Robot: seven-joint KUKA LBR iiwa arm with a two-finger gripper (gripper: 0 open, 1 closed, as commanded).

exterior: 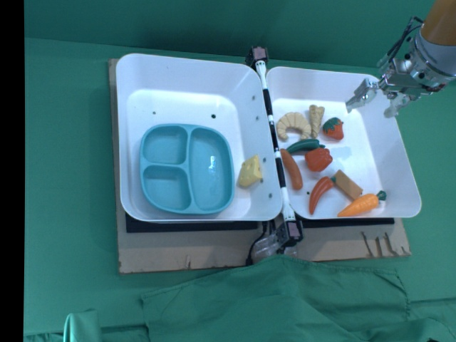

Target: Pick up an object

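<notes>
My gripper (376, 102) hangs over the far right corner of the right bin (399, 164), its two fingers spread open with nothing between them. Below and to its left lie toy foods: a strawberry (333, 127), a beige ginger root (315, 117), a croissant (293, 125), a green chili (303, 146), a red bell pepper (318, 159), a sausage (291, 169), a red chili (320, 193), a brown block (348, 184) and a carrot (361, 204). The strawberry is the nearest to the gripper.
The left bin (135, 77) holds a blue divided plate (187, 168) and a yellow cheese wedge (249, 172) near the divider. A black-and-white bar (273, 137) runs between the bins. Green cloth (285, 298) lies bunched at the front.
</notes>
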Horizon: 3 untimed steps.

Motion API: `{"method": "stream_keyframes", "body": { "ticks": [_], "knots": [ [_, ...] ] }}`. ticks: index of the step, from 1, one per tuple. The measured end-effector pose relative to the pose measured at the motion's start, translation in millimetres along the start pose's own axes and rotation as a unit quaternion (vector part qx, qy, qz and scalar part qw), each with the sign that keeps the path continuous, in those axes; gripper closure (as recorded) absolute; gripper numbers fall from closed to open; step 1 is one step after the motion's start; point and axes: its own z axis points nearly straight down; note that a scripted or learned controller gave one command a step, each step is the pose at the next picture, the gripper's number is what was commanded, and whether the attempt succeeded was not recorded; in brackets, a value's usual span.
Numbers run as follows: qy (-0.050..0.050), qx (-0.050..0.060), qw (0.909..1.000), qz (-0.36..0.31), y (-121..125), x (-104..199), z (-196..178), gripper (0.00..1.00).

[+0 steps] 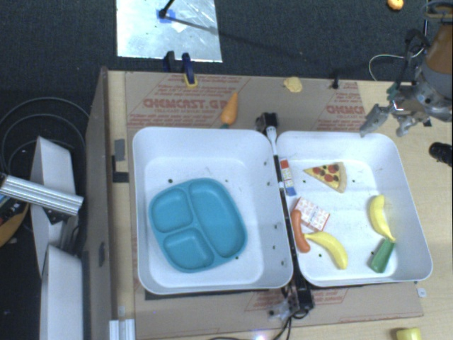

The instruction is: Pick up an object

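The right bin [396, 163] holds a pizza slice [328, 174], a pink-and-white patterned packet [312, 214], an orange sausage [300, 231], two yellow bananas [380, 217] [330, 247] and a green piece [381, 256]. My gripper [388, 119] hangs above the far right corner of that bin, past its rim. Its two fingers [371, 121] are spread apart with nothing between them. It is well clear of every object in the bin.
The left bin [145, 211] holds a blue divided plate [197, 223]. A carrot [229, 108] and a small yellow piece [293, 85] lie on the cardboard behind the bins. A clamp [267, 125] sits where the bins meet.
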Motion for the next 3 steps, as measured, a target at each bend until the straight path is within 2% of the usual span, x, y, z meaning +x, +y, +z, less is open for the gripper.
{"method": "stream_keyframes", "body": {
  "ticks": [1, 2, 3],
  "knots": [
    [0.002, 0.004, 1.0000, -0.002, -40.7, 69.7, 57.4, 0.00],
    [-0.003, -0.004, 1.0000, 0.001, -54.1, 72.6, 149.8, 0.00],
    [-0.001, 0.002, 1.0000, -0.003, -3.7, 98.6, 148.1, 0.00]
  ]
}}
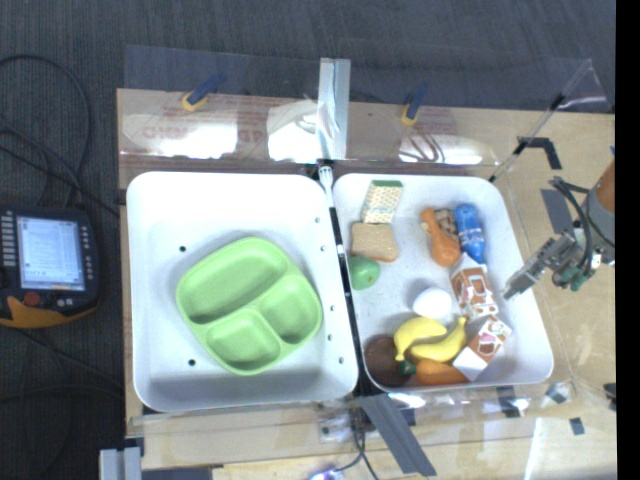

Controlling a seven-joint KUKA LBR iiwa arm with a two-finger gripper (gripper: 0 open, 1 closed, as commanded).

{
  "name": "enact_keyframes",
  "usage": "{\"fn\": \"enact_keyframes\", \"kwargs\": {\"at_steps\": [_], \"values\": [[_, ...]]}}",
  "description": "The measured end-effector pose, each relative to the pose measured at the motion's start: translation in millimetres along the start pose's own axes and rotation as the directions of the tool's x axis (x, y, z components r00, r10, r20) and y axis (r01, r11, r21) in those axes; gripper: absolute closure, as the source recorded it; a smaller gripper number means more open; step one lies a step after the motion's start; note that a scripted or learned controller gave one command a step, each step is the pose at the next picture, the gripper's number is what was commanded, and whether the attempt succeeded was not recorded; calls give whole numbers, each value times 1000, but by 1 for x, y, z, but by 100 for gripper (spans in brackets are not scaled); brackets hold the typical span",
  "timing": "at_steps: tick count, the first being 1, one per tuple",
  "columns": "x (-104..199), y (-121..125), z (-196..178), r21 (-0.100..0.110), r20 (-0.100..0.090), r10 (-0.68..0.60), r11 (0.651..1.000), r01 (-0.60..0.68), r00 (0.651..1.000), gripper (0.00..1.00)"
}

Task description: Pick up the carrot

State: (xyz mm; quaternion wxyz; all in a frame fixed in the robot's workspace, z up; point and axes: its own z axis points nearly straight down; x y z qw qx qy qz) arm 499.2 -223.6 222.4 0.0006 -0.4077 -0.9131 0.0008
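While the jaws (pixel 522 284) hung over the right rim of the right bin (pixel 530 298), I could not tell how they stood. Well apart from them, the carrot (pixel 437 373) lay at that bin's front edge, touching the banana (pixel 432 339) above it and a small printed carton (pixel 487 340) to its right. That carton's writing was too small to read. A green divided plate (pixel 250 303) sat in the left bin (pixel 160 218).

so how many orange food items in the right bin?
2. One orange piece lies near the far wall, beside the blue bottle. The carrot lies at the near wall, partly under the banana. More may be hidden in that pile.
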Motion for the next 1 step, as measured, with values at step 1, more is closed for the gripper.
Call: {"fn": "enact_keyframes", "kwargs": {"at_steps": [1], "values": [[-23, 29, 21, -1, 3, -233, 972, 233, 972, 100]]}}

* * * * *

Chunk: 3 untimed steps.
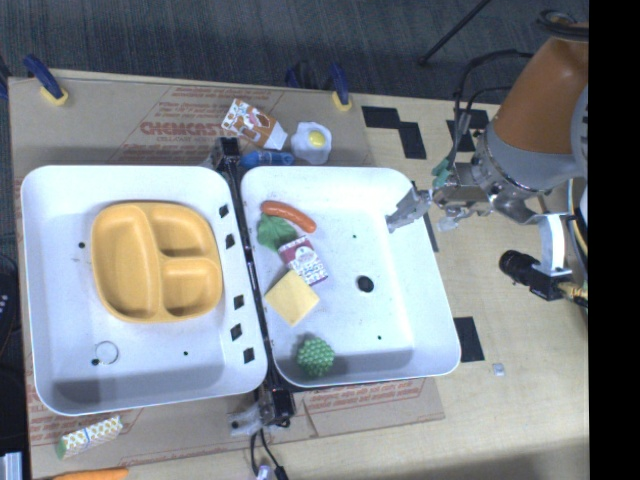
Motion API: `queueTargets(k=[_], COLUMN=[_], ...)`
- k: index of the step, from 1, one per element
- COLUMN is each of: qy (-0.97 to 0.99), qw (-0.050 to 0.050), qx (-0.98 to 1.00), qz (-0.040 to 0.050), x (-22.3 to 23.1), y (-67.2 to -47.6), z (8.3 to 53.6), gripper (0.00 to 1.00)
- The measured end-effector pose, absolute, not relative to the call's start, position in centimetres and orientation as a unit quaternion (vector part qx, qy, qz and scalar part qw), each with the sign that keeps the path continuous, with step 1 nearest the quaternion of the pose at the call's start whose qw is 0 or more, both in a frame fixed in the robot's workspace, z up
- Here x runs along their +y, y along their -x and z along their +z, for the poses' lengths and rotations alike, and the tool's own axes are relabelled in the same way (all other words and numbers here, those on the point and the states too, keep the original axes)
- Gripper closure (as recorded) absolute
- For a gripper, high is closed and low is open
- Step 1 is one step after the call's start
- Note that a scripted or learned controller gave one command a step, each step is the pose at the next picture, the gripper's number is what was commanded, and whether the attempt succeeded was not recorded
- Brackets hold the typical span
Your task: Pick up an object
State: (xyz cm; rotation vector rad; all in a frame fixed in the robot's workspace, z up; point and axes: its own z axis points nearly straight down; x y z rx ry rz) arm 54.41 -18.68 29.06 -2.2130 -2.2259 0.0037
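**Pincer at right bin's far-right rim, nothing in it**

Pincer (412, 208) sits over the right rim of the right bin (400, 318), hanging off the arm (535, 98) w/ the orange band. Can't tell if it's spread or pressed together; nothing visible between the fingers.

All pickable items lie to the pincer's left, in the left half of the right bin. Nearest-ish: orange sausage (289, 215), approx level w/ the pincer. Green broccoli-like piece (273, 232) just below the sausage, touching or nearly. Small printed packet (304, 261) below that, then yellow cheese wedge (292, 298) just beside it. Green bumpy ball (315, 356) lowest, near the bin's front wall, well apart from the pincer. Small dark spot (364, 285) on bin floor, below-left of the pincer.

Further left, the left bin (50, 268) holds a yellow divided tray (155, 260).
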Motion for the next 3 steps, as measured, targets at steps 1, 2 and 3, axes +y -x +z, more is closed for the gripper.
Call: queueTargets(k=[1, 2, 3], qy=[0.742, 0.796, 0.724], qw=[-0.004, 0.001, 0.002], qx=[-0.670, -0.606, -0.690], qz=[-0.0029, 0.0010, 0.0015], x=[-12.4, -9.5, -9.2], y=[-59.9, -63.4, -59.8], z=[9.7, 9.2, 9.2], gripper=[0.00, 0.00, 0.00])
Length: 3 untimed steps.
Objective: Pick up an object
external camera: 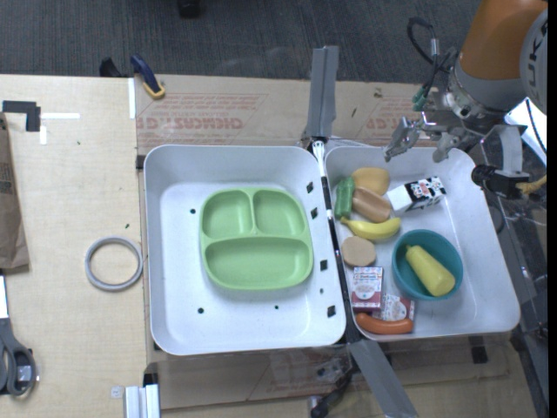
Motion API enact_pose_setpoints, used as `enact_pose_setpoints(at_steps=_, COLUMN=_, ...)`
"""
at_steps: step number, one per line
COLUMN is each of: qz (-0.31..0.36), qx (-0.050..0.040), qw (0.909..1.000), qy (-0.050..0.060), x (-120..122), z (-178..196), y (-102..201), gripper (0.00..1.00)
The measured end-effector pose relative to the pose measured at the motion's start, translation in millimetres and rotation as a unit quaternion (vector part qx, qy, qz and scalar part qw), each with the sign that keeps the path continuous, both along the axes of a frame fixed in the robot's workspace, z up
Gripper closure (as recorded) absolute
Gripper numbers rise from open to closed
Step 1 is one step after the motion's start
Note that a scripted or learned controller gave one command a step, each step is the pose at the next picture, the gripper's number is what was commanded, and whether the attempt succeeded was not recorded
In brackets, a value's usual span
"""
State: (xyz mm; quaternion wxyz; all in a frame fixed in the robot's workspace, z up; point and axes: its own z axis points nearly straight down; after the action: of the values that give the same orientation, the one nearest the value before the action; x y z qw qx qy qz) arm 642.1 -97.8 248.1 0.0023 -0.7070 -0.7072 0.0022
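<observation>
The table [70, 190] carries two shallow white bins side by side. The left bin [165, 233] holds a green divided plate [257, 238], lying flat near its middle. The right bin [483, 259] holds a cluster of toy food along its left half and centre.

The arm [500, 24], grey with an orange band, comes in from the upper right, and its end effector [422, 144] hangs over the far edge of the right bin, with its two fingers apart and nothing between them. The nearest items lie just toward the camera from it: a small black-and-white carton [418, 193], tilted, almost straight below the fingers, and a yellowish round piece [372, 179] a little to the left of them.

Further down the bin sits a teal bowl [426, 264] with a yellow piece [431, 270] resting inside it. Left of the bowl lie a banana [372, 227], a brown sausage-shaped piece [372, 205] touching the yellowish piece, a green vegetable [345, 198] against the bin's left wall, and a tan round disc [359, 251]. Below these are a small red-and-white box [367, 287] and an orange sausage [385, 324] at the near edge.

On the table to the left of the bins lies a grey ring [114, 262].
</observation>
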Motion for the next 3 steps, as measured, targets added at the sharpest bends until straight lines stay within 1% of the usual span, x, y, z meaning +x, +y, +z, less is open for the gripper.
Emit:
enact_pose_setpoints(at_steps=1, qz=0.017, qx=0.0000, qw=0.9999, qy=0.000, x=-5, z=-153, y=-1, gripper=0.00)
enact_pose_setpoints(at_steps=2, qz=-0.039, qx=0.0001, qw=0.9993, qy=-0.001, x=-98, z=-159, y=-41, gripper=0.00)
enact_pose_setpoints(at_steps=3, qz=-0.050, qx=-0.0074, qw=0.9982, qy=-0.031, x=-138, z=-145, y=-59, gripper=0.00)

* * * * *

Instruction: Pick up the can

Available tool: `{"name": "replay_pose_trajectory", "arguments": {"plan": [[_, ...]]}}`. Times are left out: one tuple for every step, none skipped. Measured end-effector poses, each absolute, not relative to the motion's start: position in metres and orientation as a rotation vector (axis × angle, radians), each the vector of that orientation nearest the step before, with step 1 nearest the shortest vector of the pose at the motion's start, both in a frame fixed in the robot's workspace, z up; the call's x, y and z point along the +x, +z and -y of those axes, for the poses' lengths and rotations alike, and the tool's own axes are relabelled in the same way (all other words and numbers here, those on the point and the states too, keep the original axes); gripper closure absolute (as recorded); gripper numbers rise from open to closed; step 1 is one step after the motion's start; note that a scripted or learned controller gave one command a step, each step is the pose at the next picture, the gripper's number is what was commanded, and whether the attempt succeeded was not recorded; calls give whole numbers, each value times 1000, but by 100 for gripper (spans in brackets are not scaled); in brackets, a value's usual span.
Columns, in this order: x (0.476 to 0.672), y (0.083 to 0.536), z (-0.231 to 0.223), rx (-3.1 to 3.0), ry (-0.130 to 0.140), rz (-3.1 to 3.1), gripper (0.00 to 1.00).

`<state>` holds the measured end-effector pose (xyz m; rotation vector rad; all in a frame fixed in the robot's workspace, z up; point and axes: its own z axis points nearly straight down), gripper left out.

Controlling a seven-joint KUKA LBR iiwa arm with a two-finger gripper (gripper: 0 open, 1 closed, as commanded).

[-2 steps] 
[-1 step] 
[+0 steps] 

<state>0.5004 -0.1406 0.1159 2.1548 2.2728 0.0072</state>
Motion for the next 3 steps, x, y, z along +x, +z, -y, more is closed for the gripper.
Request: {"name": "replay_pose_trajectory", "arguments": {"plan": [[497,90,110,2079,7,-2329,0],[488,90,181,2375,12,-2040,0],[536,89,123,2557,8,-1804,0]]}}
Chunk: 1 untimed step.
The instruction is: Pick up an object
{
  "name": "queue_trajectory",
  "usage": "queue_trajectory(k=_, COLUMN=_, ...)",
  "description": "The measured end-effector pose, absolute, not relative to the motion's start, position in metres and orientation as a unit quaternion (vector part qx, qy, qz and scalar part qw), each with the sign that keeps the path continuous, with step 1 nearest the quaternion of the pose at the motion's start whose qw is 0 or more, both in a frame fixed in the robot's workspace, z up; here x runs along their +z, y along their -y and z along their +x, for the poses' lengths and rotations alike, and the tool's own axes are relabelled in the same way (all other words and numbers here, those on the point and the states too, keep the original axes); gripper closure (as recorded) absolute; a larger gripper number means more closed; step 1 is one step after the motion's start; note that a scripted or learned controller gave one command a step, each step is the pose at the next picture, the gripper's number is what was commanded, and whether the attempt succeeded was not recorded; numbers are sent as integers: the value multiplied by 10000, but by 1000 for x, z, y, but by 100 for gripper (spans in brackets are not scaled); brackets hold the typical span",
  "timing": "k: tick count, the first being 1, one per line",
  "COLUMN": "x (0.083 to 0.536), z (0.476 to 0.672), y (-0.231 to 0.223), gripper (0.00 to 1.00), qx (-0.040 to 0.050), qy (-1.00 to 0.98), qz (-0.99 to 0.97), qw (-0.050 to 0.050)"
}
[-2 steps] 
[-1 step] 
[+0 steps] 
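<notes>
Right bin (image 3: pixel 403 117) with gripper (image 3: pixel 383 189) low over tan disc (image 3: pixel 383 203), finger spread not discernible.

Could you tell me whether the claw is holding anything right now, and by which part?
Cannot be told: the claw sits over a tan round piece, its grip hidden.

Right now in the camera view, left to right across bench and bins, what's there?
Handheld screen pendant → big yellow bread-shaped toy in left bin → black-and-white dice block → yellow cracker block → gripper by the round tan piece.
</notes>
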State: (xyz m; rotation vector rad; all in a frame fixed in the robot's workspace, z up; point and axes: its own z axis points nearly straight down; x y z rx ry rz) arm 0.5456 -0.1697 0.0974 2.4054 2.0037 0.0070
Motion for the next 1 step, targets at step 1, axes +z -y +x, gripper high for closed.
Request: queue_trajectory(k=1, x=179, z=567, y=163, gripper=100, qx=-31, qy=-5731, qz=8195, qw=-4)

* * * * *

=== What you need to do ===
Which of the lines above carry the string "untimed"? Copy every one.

=== Answer area ===
Horizon: 3 untimed steps.
Chunk: 3 untimed steps.
Length: 3 untimed steps.
Chunk: 1 untimed step.

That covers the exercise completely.